Exercise :: Word for word, repeat each line of the listing below.

==== Source data ====

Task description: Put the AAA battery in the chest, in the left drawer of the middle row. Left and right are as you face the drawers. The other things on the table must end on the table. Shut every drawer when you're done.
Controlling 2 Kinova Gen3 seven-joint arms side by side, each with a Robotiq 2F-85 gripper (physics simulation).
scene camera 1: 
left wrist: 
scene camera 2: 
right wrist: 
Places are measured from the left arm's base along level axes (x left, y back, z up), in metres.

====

Response area ::
Task description: Put the AAA battery in the chest, in the left drawer of the middle row. Left and right are as you face the drawers. The other things on the table must end on the table. Shut every drawer when you're done.
Controlling 2 Kinova Gen3 seven-joint arms side by side, each with a Robotiq 2F-85 gripper (physics simulation).
scene camera 1: 
left wrist: 
scene camera 2: 
right wrist: 
Places are measured from the left arm's base along level axes (x left, y back, z up), in metres.

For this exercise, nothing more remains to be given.